§ **PROBLEM DETAILS**
Copy out exactly the lines below that run from the one holding "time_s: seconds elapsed" to the one holding "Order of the", keeping both of those lines and no others.
_ _ _ _
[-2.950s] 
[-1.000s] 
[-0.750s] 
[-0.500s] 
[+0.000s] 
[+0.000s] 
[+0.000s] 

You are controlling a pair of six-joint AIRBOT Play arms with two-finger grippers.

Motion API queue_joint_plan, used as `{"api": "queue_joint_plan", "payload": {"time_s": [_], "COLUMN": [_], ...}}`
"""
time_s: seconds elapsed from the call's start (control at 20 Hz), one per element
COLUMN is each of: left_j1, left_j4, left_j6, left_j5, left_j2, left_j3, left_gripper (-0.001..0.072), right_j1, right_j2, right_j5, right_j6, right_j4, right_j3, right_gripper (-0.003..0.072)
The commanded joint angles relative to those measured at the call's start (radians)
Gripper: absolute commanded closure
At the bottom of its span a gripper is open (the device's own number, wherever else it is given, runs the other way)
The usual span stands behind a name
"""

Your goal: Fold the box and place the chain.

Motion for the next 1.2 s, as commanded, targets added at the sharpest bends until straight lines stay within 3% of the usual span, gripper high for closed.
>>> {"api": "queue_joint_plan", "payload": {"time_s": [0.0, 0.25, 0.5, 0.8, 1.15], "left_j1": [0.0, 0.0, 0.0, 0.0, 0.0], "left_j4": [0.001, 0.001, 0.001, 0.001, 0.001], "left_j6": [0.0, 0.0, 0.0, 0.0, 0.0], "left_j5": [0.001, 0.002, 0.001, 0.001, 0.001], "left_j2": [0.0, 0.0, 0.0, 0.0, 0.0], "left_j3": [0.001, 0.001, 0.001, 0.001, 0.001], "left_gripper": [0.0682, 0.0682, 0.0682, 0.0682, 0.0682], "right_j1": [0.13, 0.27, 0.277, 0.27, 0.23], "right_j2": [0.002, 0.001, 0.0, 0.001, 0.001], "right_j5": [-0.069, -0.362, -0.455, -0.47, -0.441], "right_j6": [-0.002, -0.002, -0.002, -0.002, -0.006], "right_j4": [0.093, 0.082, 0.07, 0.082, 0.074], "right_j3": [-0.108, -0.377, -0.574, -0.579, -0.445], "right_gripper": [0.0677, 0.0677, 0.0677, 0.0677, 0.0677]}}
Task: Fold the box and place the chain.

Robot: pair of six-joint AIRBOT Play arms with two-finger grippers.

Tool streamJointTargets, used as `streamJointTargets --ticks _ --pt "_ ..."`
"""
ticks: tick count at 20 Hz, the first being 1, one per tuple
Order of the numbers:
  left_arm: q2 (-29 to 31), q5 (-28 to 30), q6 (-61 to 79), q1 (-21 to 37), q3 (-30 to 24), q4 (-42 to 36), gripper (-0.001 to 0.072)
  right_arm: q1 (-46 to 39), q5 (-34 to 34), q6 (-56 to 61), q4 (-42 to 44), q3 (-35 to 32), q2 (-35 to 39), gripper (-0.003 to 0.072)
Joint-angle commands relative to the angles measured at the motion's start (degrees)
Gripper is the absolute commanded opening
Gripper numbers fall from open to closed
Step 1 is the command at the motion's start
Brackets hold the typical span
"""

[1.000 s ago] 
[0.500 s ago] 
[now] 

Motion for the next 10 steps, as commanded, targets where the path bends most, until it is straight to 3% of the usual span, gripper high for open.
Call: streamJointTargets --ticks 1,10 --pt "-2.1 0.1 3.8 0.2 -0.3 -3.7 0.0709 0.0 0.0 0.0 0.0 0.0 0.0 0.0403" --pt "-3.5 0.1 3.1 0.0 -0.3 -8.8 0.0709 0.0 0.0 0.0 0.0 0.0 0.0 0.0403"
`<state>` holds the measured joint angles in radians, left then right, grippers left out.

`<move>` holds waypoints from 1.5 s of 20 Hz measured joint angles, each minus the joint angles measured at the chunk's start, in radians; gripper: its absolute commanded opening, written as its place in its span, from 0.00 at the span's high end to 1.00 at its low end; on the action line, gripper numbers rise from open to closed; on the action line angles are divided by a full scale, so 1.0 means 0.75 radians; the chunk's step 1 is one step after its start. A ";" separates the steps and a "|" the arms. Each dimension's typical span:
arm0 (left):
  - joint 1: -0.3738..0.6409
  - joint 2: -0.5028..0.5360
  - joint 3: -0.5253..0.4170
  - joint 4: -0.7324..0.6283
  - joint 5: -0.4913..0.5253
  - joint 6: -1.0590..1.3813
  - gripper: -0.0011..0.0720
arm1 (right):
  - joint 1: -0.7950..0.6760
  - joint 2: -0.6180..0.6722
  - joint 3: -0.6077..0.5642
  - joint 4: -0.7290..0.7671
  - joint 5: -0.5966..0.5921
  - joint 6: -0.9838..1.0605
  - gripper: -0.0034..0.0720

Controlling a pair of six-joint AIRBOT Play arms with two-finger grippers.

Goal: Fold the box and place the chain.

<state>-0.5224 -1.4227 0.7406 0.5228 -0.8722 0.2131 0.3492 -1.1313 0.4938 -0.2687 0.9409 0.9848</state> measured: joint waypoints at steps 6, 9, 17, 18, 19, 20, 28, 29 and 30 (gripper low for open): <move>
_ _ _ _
§ **EXERCISE OUTPUT**
time_s: seconds elapsed from the call's start (control at 20 Hz), one per element
COLUMN is each of: left_j1, left_j4, left_j6, left_j5, left_j2, left_j3, left_gripper (-0.001..0.072), right_j1, right_j2, right_j5, right_j6, right_j4, right_j3, right_gripper (-0.003..0.072)
The commanded joint angles relative to those measured at the call's start (radians)
Gripper: absolute commanded closure
At the bottom of its span a gripper is open (the device's own number, wherever else it is given, runs the other way)
The usual span stands behind a name
"""

Your goal: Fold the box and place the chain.

Motion for the next 1.2 s, as commanded, targets added at the sharpest bends until straight lines stay within 3% of the usual span, gripper high for closed.
>>> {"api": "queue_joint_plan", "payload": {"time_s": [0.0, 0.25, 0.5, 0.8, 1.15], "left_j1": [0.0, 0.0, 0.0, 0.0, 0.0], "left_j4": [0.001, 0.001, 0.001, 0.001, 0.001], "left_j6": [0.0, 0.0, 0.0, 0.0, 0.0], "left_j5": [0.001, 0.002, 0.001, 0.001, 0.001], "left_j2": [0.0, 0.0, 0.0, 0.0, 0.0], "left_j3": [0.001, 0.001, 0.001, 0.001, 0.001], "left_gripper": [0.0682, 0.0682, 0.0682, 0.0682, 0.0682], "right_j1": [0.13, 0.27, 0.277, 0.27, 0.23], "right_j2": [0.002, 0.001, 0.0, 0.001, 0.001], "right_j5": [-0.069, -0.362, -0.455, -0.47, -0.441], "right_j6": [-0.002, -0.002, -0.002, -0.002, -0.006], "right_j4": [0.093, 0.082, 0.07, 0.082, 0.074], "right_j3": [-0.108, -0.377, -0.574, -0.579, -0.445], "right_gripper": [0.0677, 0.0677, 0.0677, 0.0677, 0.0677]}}
Task: Fold the box and place the chain.

Robot: pair of six-joint AIRBOT Play arms with two-finger grippers.

Tool streamJointTargets, used as `streamJointTargets --ticks _ --pt "_ ..."`
"""
ticks: tick count at 20 Hz, the first being 1, one per tuple
Order of the numbers:

Nothing else goes with this output.